Look through the data below and work out how many lines hold "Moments"; state only the number.

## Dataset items
================================

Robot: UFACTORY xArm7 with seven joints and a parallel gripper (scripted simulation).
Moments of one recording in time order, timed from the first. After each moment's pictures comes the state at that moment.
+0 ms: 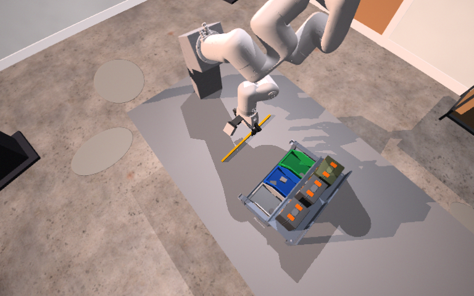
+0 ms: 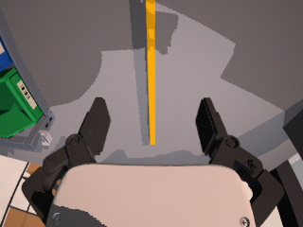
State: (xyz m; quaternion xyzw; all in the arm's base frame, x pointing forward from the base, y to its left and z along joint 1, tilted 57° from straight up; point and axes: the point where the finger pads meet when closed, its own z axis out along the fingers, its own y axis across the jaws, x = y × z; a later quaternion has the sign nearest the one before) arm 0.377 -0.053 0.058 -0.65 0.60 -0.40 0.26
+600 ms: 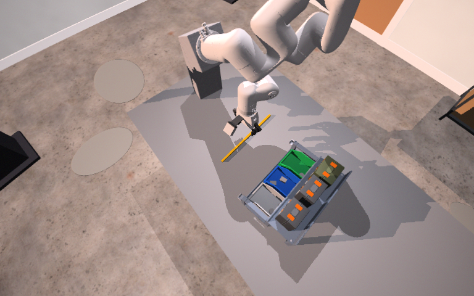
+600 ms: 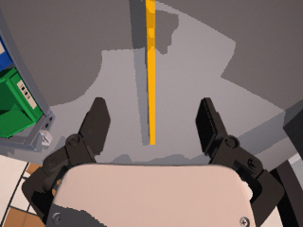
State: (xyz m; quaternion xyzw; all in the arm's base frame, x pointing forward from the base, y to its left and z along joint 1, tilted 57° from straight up) arm 0.377 -0.053 0.058 -0.65 0.60 -0.40 0.26
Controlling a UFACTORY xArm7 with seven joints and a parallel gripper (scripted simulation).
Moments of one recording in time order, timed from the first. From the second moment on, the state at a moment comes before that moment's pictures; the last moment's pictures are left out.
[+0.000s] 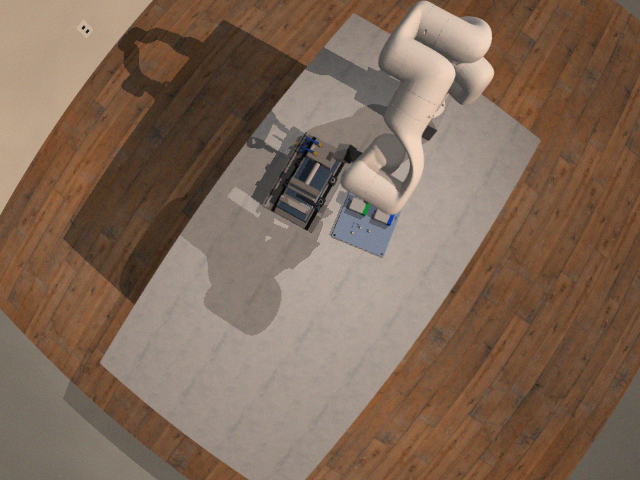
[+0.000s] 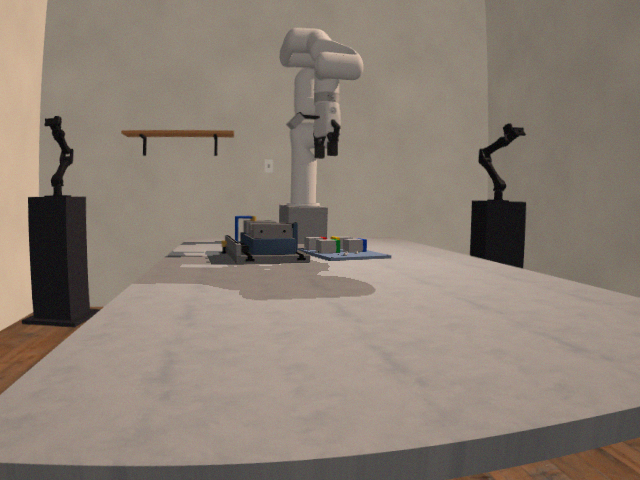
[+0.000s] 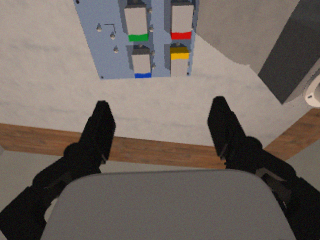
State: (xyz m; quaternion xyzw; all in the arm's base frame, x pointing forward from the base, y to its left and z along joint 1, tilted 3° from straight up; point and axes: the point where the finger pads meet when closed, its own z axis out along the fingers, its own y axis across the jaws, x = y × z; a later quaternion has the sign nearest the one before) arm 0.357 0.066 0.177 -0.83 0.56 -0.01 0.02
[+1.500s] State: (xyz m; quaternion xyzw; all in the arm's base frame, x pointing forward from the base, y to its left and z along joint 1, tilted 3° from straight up) arm 0.336 0.108 0.202 -0.83 0.56 -0.01 0.02
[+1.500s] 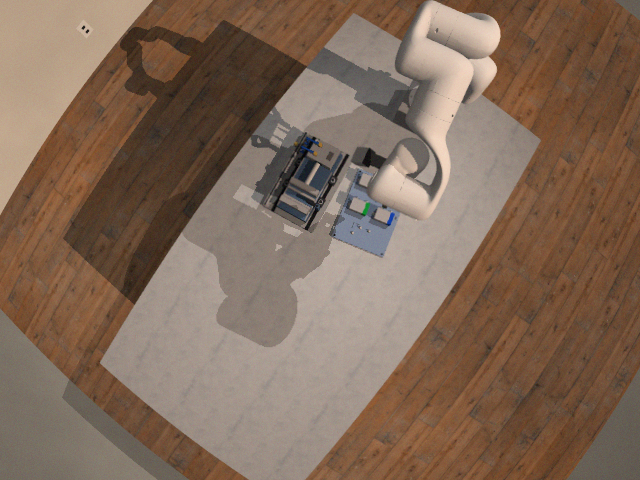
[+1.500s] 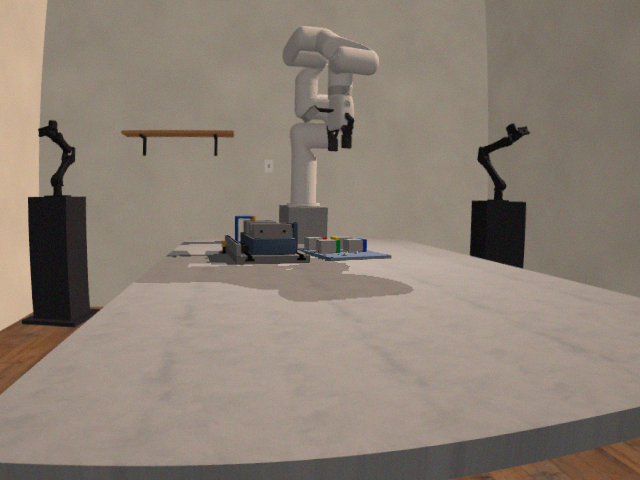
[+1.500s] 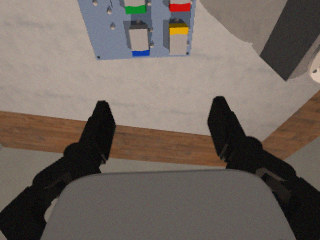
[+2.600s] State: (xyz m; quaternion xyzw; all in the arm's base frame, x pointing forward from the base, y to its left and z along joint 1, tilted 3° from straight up) arm 0.339 0.102 0.198 -0.83 0.56 -0.01 0.02
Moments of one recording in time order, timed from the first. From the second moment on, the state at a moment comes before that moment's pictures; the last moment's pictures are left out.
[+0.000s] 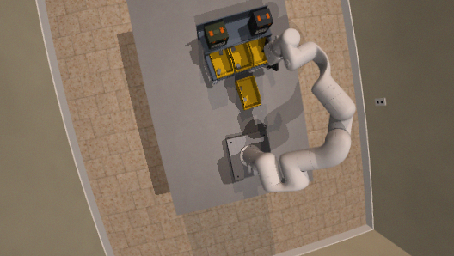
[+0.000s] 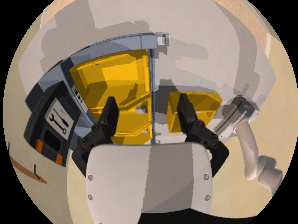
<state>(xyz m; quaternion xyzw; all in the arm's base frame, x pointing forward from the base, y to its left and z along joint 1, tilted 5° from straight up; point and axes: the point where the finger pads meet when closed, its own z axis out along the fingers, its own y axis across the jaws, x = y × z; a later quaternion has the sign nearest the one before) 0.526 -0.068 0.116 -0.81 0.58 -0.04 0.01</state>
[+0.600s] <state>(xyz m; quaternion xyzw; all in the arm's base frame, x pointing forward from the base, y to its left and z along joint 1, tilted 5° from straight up) 0.527 -0.068 0.107 -0.81 0.58 -0.04 0.01</state>
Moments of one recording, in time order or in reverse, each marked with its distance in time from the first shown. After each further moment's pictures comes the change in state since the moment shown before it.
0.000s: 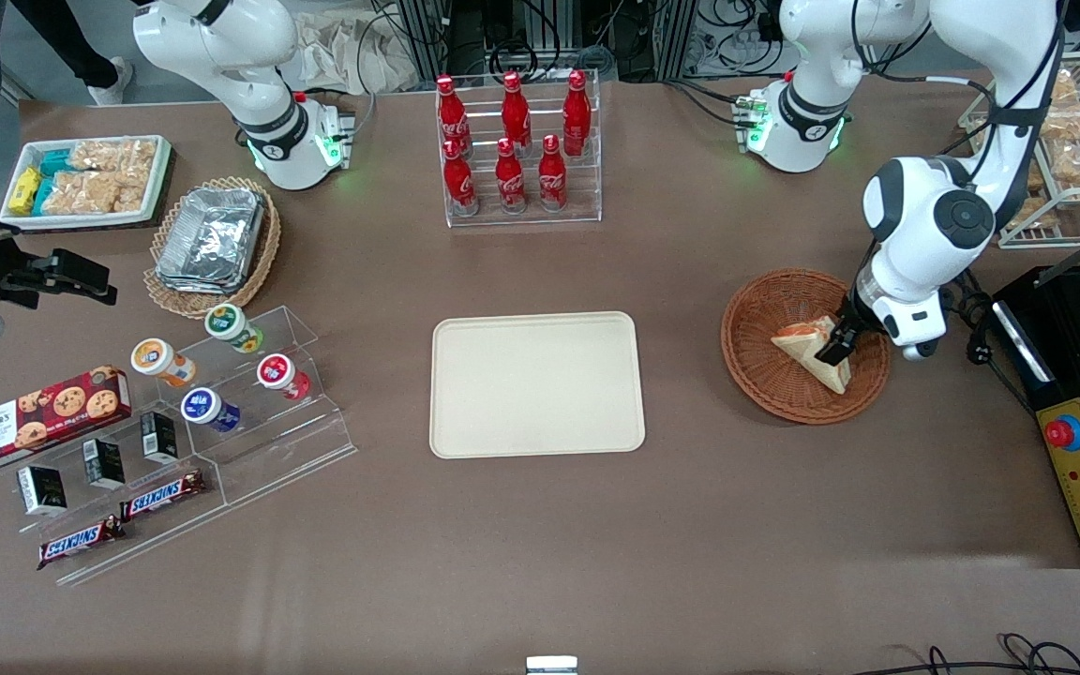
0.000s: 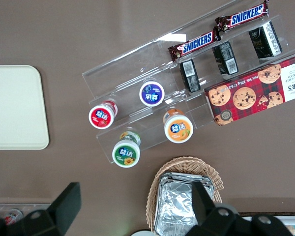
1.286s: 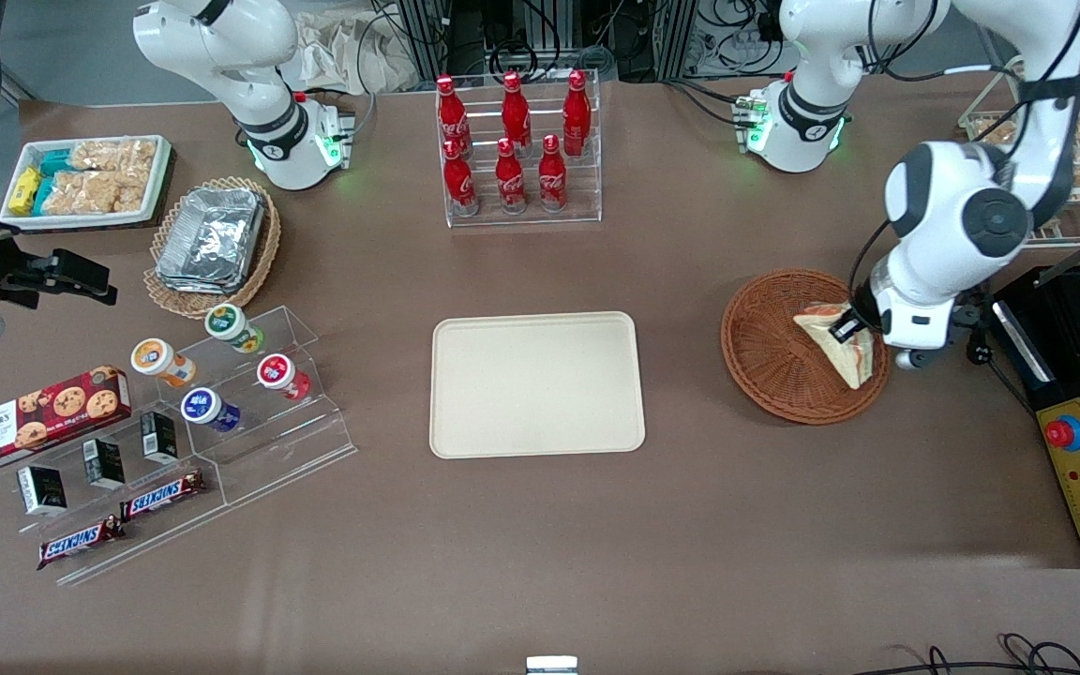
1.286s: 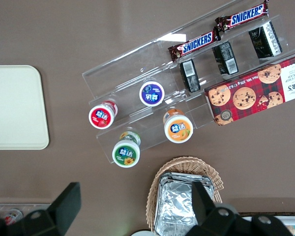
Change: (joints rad) arm -0.009 -0.058 -0.030 0.315 0.021 -0.504 0.361
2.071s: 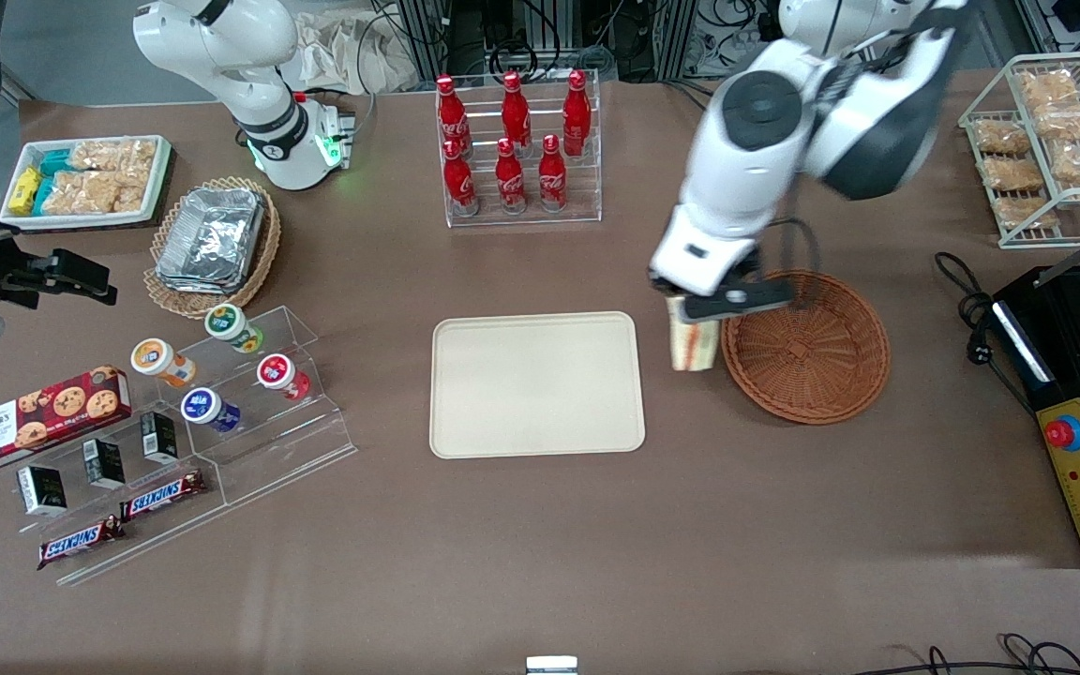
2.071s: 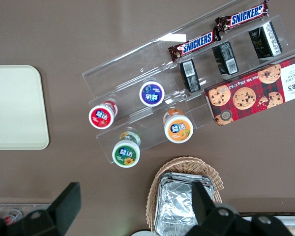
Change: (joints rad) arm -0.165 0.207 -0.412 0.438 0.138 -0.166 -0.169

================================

## OUTPUT
4